### TASK PROMPT
Please restate exactly the lines of the data below, beginning with the line containing "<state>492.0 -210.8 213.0" and ending with the last line.

### GIVEN INFORMATION
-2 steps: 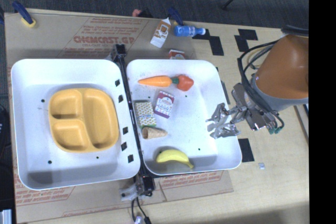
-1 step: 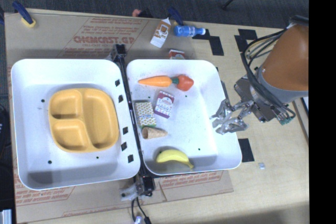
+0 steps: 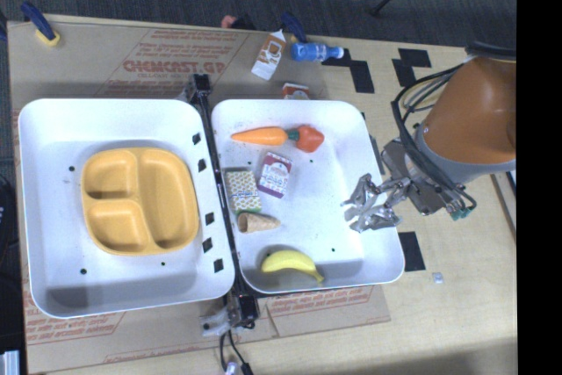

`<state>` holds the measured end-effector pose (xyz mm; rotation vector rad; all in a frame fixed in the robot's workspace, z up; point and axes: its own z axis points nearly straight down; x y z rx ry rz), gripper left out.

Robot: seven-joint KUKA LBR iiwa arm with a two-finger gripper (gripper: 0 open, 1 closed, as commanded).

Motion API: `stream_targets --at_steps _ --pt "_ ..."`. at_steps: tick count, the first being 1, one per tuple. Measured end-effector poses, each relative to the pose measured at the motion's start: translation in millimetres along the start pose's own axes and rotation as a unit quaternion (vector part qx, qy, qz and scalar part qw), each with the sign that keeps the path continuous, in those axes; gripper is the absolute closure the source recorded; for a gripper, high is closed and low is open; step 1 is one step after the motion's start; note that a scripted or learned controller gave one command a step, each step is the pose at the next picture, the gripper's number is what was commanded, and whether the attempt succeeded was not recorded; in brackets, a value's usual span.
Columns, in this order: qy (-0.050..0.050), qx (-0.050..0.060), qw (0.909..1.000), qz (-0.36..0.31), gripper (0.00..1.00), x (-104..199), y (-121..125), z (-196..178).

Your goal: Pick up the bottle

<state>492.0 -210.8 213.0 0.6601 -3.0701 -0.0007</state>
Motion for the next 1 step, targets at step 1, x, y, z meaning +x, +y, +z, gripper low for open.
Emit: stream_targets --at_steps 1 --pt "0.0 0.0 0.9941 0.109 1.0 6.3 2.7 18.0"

### RESPONSE AREA
<state>492.0 -210.8 213.0 0.6601 -3.0701 -0.0007</state>
Motion for the next 1 step, targets at step 1, x, y, z meaning +x, +y, +z, gripper low for open.
Emit: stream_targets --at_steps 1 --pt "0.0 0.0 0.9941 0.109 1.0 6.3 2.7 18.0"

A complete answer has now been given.